Seeds of Pinus gerardiana are edible. They are eaten after roasting.

2. Timber:

Gymnosperms possess softwood. The same is used in preparation of light furniture, plywood, packing cases, match sticks, railway sleepers, etc.

3. Paper:

A number of gymnosperm woods are used in the manufacture of paper. They include Picea, Pinus, Larix and Abies.

4. Fibre Boards:

Needles of Pinus and other conifers are used in making fibre boards that are used in making packing cases.

5. Linoleum:

Saw dust is employed in making linoleum and plastics.

6. Resin:

Resin is a semifluid secreted by special tubes which contains terpenes, resin acids and esters.

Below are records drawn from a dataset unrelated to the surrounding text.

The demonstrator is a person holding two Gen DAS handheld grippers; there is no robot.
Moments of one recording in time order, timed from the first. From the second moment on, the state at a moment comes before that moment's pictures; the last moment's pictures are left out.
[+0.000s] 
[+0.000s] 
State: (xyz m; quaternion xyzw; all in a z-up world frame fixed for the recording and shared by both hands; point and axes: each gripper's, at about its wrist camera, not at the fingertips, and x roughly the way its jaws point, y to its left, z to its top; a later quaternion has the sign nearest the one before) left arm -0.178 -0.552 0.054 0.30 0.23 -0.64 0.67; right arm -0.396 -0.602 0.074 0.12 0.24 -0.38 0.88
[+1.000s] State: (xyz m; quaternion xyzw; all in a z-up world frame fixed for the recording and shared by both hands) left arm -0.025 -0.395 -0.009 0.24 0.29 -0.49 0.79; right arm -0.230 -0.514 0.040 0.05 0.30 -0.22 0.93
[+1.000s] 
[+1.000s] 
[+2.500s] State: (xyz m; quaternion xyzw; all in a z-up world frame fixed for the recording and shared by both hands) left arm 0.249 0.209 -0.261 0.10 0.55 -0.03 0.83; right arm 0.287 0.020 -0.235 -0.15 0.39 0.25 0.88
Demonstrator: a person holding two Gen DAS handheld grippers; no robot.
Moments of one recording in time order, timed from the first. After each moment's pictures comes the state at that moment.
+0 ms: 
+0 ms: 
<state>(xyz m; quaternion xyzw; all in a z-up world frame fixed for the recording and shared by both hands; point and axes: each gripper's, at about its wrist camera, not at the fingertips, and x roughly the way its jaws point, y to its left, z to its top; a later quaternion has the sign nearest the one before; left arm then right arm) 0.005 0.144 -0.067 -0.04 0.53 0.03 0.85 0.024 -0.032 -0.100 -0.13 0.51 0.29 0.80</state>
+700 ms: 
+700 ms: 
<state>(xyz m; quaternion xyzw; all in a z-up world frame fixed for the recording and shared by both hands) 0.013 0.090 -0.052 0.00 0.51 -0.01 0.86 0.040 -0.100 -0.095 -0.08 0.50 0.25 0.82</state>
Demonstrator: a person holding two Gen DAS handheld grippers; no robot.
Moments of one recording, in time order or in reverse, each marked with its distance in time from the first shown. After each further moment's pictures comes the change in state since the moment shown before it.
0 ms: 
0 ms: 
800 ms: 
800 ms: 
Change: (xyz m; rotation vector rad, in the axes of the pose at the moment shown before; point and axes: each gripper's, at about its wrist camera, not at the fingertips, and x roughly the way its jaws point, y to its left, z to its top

It solidifies on exposure to air. Therefore, it plugs the places of injury. It helps in sealing female cones after pollination, scale leaves around leaf bases and apical buds. Resin retains water. It is antiseptic and toxic to pests.

Therefore, it prevents microbial and insect attack. Resin is commercially extracted and distilled to obtain turpentine and rosin. Rosin is used in water proofing, sealing joints and preparation of writing paper. Turpentine is used as solvent in paints, polishes and wax. It is employed medicinally in removing pains, curing bronchitis and expelling worms.

7. Ephedrine:

Drug ephedrine is obtained from Ephedra, a gymnosperm. The drug is used in curing respiratory ailments, including asthma.